## Exercise description
Would you transcribe exactly the lines from the one containing "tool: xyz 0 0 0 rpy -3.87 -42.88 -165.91" to the last line of the data below, both ends included, but none of the pictures?

## Source material
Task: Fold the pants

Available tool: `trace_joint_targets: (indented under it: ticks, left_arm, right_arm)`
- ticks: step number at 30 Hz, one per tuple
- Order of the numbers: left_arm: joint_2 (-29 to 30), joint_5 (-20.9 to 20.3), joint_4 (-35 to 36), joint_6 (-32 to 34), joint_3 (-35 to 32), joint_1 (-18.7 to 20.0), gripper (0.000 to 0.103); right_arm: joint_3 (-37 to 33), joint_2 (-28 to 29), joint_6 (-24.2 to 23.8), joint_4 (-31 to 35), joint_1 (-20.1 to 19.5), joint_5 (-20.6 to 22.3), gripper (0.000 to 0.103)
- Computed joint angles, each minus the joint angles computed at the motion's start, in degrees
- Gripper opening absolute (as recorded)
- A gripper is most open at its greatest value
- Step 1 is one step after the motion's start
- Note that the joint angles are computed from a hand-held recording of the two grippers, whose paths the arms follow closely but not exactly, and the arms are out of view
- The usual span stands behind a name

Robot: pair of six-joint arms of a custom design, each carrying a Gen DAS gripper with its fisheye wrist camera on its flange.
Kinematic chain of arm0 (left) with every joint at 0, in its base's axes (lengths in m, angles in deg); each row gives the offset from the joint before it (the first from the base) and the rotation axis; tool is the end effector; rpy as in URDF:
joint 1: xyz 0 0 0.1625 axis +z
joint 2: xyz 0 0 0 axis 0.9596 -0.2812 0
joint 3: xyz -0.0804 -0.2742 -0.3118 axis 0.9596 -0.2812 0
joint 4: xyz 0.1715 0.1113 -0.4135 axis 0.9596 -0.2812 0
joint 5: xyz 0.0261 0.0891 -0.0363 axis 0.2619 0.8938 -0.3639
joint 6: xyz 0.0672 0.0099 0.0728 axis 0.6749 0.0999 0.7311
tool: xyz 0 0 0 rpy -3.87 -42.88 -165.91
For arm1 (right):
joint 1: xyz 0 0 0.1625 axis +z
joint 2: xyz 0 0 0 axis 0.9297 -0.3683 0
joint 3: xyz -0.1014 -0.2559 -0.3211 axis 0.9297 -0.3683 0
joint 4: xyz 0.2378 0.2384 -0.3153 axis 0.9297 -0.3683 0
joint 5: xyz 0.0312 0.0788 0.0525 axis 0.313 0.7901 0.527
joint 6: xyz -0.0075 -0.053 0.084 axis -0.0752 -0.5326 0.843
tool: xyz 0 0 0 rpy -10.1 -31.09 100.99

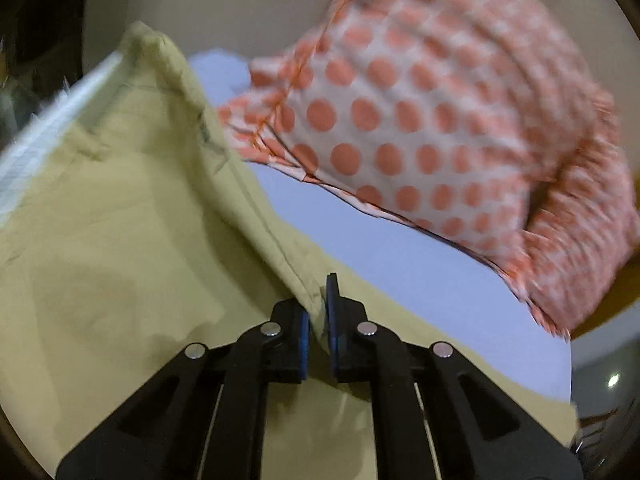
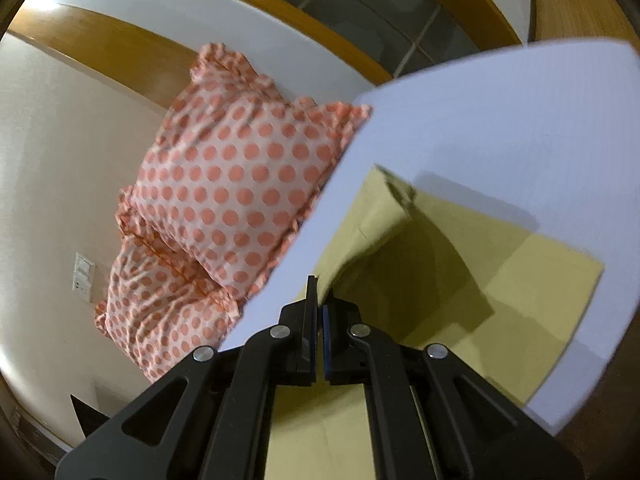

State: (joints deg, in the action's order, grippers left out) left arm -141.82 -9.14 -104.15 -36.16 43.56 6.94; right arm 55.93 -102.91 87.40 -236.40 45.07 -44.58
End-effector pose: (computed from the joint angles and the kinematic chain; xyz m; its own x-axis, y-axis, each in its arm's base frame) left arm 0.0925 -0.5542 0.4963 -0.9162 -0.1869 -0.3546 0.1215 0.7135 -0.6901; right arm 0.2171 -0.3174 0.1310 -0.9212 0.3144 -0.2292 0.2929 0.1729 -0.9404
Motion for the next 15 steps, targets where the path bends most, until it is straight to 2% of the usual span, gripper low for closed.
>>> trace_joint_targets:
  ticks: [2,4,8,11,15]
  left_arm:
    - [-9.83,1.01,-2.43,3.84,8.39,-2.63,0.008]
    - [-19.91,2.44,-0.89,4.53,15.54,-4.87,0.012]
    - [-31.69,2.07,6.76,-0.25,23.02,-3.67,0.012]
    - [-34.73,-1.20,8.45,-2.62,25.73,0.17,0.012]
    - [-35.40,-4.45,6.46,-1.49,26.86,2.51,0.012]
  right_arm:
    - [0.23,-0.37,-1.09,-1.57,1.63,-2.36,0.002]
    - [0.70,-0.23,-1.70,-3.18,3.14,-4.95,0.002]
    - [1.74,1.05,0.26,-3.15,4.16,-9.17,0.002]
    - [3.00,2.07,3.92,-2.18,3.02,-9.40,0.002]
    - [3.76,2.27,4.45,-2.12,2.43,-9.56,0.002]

## Response
tool: xyz 0 0 0 rpy -3.87 -42.88 -165.91
For arm1 (right):
joint 1: xyz 0 0 0.1625 axis +z
joint 2: xyz 0 0 0 axis 0.9297 -0.3683 0
joint 3: xyz -0.1014 -0.2559 -0.3211 axis 0.9297 -0.3683 0
joint 4: xyz 0.2378 0.2384 -0.3153 axis 0.9297 -0.3683 0
joint 5: xyz 0.0312 0.0788 0.0525 axis 0.313 0.7901 0.527
joint 6: xyz -0.0075 -0.053 0.084 axis -0.0752 -0.5326 0.843
tool: xyz 0 0 0 rpy -10.1 -31.09 100.99


State: (joints deg, in the action's order, grippers left out) left arm -141.82 -9.14 -104.15 -36.16 43.56 6.94; right arm 55.93 -102.91 87.40 -236.40 45.07 -44.58
End-effector pose: (computed from the joint angles and the kinematic chain; xyz m; its own x-axis, y-axis, each in its arm's base frame) left arm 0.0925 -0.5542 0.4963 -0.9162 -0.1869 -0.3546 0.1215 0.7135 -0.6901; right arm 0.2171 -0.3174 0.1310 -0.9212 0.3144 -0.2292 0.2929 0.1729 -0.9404
Motion for the next 15 steps, targets where the path bends most, until it is straight to 2% of the usual span, gripper low for closed.
>>> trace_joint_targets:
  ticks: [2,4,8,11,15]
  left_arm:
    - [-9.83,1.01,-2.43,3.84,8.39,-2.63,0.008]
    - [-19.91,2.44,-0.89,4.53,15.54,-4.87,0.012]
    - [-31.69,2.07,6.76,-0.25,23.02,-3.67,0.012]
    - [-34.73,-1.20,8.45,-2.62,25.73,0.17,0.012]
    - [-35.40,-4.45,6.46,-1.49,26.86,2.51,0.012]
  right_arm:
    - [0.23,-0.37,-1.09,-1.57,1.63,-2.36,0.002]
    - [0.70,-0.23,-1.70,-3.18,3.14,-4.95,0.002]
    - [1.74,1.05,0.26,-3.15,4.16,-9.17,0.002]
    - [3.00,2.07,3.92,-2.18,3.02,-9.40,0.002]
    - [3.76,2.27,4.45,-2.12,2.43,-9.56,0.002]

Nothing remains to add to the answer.